Exercise requirements = Count the lines of data below that include "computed". Provide only the number.

═════ The data

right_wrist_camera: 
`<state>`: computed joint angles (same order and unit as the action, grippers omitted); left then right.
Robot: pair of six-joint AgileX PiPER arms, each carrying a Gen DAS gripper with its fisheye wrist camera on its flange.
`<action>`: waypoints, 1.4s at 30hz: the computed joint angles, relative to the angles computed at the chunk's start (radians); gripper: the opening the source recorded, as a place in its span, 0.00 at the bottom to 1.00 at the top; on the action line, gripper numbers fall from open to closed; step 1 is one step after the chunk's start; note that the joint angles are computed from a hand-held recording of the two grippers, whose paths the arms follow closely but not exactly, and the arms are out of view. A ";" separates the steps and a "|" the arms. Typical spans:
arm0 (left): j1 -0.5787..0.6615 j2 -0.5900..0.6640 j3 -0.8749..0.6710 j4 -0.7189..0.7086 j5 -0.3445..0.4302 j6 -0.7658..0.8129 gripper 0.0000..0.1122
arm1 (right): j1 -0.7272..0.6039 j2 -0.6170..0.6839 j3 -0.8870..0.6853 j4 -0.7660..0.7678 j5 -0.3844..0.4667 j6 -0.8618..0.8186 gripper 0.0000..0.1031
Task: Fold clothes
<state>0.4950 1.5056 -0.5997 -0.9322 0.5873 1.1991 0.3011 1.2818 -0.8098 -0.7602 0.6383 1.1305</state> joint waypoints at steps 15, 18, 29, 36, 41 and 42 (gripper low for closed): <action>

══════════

Answer to this problem = 2